But nothing is free in this world. That's why we have the cliché. Even with all the time and resources and will power it took to make that one small moment of singing happen, it felt free -- and all the slavish, trend-mongering absurdities before, after and around it made the moment feel freer still.
And that, all ye SXSW haters, skeptics, opportunists and cynics, that is why it's worth it all.
If I'm sounding sentimental, it's because on a late Sunday afternoon I'm winding my way back home to St. Louis from Austin -- but not quite yet; there are more 75-degree breezes and friends to enjoy before heading to the airport -- but, fear not, the sentimentality won't last.
SXSW 2013 was a brutal and beautiful happening, and here's some of the reasons why.
Whining won't get you into heaven, or into the Phosphorescent show. NPR has been on quite a run. After last year's supremely naive post by an intern who rationalized BitTorrenting like a 12-year-old, its music blog recently ran a post by Andrea Swensson who waxed nostalgic for the good old days of six years ago when she didn't have to wait in so many lines or spend so much money in Austin in the spring. The author made a sad face that she only saw 30 bands last year. Tip: Try harder, schedule smarter and be less sad. The average sophomore could see that many bands (if quantity matters, which it doesn't) in one day, and never have to pay for the pleasure.
Example A: On Friday night, Phosphorescent, who played as many parties as any schedule could allow, knocked my tired bones through the back wall of the Red 7 Patio. The band started 20 minutes late, but so what? Its 25-minute set sounded like U2 meets the E Street Band in ways that comparison does little ultimate justice. The final, cascading sheets of rock & roll and one long, Youngian solo from Matthew Houck were exhilarating. Someone, anyone, book this band in St. Louis.
Who are the "5" Royales? "The guys I imagine started all this." That's James Hunter's terse explanation. The blue-eyed R&Ber is back after the loss of his wife to cancer and the contemplation of retirement. His SXSW set on Thursday evening at Antone's left blisters on his fingers and groove like blood on the concrete floor. When he pays tribute to the R&B legends like the "5" Royales he demands a tribute of his own.
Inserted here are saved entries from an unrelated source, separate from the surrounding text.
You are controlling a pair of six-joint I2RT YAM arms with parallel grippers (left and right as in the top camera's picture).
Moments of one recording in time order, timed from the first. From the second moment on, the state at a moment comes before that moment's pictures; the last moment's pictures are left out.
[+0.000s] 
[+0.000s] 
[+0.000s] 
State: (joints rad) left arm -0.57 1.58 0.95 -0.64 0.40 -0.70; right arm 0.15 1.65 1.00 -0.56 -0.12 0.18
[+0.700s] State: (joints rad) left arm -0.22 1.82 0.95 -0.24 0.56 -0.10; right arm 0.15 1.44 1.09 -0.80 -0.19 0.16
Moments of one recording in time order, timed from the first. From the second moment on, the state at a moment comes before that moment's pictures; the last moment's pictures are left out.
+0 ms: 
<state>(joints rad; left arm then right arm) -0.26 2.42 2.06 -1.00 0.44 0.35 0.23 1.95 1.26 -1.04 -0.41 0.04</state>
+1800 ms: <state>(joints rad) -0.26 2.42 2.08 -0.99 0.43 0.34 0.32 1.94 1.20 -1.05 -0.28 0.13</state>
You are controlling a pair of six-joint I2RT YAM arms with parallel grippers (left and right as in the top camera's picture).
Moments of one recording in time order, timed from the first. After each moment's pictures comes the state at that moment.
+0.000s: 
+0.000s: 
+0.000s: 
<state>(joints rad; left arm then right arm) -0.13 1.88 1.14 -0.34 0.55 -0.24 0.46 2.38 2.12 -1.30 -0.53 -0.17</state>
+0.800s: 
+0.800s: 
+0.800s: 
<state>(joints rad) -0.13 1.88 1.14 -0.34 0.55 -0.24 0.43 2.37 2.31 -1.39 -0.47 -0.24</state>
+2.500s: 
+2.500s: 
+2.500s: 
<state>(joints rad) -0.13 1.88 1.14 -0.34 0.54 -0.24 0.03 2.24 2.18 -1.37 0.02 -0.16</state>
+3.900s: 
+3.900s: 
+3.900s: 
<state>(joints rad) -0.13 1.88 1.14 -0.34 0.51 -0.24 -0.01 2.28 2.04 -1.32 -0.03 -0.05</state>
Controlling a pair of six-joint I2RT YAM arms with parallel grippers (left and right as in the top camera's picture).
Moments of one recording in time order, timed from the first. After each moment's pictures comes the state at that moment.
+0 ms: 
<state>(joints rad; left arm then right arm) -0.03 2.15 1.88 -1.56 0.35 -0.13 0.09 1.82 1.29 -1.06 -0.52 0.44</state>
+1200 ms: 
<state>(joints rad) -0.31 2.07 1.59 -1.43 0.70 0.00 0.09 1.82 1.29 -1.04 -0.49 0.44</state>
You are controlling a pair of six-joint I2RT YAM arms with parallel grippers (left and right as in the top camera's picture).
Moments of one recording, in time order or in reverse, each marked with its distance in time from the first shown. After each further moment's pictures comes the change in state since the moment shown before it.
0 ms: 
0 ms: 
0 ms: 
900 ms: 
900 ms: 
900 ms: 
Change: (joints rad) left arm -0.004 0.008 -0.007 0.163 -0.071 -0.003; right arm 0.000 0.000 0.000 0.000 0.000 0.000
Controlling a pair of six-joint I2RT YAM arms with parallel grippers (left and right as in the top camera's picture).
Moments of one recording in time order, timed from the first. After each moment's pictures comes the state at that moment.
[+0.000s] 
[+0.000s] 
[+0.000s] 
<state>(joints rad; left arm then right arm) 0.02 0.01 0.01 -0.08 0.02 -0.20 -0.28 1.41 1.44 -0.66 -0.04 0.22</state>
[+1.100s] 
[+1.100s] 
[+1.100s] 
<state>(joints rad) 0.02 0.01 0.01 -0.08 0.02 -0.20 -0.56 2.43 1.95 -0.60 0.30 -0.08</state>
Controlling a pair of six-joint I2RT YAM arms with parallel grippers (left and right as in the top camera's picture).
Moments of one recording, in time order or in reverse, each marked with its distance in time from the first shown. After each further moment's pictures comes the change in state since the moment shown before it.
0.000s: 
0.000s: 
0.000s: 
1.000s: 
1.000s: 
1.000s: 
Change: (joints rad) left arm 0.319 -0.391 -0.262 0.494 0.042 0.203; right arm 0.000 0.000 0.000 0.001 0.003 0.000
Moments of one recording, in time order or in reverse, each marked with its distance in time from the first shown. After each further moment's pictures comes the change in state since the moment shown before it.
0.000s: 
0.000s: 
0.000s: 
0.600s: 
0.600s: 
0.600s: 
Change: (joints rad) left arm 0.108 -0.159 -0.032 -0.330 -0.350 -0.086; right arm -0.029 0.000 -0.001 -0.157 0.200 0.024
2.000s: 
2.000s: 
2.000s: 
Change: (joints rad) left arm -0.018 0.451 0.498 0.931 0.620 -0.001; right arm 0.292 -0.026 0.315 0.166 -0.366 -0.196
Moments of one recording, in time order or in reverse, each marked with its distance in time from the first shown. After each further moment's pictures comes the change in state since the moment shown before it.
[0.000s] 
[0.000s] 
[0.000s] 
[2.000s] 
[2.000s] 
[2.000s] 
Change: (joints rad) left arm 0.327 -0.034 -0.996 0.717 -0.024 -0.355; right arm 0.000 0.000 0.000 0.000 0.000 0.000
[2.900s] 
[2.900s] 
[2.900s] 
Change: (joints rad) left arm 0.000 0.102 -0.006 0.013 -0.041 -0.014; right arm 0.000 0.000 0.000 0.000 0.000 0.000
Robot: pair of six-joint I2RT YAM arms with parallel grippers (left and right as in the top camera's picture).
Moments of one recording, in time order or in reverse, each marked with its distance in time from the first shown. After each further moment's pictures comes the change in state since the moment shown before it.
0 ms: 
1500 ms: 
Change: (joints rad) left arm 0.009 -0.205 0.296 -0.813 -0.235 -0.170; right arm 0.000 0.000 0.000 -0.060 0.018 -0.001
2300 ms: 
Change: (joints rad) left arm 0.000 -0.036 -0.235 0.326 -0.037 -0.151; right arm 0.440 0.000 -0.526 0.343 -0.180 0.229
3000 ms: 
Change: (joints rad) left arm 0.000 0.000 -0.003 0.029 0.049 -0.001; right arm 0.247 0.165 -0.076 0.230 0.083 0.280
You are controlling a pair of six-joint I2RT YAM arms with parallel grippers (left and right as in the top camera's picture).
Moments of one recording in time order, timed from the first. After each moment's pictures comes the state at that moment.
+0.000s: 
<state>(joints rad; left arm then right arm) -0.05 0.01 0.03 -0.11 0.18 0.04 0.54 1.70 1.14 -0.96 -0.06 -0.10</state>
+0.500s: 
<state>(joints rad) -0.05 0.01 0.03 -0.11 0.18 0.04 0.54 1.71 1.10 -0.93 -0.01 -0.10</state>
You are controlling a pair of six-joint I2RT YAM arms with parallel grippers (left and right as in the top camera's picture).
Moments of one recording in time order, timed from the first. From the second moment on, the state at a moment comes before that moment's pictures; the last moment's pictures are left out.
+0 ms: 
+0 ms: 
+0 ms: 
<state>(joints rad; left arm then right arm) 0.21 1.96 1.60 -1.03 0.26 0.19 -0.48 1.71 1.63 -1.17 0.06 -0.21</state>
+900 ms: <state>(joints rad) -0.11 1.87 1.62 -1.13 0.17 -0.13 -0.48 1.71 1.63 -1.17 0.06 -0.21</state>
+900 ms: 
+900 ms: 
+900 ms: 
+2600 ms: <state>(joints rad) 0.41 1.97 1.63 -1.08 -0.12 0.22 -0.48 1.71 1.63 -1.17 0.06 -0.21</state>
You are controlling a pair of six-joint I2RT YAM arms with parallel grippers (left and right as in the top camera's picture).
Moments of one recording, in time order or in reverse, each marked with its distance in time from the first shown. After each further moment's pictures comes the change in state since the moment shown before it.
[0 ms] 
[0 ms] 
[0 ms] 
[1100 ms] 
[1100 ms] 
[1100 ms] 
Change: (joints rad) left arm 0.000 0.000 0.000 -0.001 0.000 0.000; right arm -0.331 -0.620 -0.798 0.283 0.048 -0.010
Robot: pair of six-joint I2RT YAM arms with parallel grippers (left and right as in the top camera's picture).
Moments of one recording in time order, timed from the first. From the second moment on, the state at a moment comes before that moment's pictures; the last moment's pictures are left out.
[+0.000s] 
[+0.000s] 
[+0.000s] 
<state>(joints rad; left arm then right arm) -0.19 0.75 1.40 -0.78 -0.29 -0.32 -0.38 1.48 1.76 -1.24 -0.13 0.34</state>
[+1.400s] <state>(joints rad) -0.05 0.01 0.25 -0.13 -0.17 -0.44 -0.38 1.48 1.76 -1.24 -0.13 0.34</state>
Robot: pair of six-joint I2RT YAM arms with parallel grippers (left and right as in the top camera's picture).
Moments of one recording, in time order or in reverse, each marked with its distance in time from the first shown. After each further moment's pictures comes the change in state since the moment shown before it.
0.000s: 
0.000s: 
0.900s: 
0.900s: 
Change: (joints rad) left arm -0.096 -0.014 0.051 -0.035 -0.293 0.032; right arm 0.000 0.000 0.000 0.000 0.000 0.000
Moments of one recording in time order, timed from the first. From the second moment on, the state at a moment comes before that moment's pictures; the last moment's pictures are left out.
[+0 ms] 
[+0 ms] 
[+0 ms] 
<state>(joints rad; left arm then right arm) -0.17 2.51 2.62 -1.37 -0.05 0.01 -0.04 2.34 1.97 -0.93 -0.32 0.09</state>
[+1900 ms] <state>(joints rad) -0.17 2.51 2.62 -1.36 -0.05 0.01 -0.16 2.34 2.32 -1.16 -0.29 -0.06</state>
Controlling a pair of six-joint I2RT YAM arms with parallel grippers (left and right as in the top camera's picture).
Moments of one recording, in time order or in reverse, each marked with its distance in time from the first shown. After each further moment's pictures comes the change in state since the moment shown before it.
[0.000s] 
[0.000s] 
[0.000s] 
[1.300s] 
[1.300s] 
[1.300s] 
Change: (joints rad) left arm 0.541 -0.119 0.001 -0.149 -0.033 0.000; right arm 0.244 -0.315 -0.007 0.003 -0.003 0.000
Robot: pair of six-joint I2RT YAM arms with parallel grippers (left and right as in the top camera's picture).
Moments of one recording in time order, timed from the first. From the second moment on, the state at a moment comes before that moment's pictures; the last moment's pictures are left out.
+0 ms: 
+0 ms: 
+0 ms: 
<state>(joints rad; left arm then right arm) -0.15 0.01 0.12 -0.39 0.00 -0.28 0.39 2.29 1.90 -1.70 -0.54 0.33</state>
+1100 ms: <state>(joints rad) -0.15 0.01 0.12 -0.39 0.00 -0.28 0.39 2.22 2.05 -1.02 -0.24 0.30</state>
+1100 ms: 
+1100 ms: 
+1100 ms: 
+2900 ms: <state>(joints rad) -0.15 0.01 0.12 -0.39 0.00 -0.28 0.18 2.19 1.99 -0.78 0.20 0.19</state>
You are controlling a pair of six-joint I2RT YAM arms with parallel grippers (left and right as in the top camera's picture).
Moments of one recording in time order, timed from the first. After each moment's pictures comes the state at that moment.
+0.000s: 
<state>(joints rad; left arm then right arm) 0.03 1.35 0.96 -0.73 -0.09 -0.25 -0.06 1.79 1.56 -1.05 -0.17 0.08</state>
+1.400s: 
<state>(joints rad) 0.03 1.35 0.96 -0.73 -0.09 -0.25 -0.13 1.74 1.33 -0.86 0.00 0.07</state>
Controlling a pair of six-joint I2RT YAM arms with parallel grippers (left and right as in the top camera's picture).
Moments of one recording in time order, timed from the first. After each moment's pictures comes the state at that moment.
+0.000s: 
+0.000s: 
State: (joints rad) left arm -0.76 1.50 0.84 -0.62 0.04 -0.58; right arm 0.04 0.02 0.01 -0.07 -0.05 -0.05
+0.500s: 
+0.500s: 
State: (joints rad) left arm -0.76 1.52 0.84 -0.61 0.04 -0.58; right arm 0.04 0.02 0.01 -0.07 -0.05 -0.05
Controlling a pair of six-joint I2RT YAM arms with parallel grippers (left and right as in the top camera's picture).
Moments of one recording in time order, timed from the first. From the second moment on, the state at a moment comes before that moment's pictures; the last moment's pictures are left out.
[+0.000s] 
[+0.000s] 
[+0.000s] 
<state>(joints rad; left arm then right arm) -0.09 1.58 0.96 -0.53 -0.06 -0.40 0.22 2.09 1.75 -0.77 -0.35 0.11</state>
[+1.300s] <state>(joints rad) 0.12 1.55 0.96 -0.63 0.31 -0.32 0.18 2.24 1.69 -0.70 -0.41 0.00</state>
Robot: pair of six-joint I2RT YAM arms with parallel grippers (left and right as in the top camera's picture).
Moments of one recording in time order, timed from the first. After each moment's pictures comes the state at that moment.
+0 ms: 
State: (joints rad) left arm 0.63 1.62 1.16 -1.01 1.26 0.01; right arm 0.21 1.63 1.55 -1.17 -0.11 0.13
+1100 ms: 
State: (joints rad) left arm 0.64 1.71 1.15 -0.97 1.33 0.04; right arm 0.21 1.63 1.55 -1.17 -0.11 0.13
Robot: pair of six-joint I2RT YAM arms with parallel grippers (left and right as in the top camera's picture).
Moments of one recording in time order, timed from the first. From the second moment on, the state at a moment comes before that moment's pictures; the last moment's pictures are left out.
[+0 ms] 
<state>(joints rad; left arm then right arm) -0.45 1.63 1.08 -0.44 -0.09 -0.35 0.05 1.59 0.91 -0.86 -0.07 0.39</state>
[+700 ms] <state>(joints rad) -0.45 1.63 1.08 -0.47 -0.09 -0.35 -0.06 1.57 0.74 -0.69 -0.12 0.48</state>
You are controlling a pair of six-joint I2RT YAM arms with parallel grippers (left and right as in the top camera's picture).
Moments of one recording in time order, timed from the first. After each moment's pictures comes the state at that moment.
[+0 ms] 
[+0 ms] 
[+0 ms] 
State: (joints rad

Sometimes playing it safe isn't. I've seen Ray Wylie Hubbard and Buddy Miller and Jim Lauderdale more times than I wish I hadn't had that seventh V&T. Even sober -- that happens sometimes at South By -- I felt the cut of Ray Wylie's mean but generous slide licks and deadly but poetic wit at Stages on Sixth (as did a good crowd of college kids, who apparently aren't all lost to the buzz) and sang along to Buddy and Jim's vigorously reworked country standards (plus one great Joe Tex cover) and originals at the Americana Music Association's event at Antone's. The sound from Buddy Miller's baroquely-customized guitars was anything but safe.